**Work request:**
Return the listing that follows, word for word.

**Source material:**
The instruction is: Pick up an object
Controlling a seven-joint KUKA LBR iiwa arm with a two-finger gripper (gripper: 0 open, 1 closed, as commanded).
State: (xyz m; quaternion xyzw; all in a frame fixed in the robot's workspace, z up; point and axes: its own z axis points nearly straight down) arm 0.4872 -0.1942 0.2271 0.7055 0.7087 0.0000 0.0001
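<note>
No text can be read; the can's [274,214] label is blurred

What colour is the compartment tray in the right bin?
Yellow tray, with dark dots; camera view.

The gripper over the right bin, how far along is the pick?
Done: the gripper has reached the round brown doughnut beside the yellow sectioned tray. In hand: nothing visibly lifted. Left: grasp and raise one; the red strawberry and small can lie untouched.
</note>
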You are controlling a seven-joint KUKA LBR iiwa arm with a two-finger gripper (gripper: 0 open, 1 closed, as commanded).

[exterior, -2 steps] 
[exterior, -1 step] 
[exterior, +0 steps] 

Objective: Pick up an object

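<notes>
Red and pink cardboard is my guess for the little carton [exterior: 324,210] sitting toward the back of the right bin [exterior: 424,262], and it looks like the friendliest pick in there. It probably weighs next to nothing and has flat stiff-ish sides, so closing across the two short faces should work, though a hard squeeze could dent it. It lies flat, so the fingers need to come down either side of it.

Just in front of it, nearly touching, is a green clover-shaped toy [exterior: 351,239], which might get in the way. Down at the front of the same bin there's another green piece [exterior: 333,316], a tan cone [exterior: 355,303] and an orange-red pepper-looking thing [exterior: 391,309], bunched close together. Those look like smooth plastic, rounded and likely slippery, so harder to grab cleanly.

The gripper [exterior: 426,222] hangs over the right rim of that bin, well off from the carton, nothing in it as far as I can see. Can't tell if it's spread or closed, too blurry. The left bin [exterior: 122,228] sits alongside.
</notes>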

**Solution:**
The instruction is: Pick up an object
Controlling a seven-joint KUKA LBR iiwa arm with a two-finger gripper (gripper: 0 open, 1 closed, as commanded).
State: (xyz m; quaternion xyzw; all in a frame fixed in the robot's workspace, z up; point and axes: its own z axis points nearly straight down) arm 0.4872 -0.1942 0.2271 0.7055 0.7087 0.0000 0.0001
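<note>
No text can be read; the can's [274,214] label is blurred

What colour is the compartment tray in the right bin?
Yellow tray, with dark dots; camera view.

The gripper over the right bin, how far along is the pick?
Done: the gripper has reached the round brown doughnut beside the yellow sectioned tray. In hand: nothing visibly lifted. Left: grasp and raise one; the red strawberry and small can lie untouched.
</note>
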You are controlling a seven-joint KUKA LBR iiwa arm with a two-finger gripper (gripper: 0 open, 1 closed, as commanded).

[exterior, -2 steps] 
[exterior, -1 step] 
[exterior, +0 steps] 

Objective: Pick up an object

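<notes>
Red and pink cardboard is my guess for the little carton [exterior: 324,210] sitting toward the back of the right bin [exterior: 424,262], and it looks like the friendliest pick in there. It probably weighs next to nothing and has flat stiff-ish sides, so closing across the two short faces should work, though a hard squeeze could dent it. It lies flat, so the fingers need to come down either side of it.

Just in front of it, nearly touching, is a green clover-shaped toy [exterior: 351,239], which might get in the way. Down at the front of the same bin there's another green piece [exterior: 333,316], a tan cone [exterior: 355,303] and an orange-red pepper-looking thing [exterior: 391,309], bunched close together. Those look like smooth plastic, rounded and likely slippery, so harder to grab cleanly.

The gripper [exterior: 426,222] hangs over the right rim of that bin, well off from the carton, nothing in it as far as I can see. Can't tell if it's spread or closed, too blurry. The left bin [exterior: 122,228] sits alongside.
</notes>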

The output has been given in full.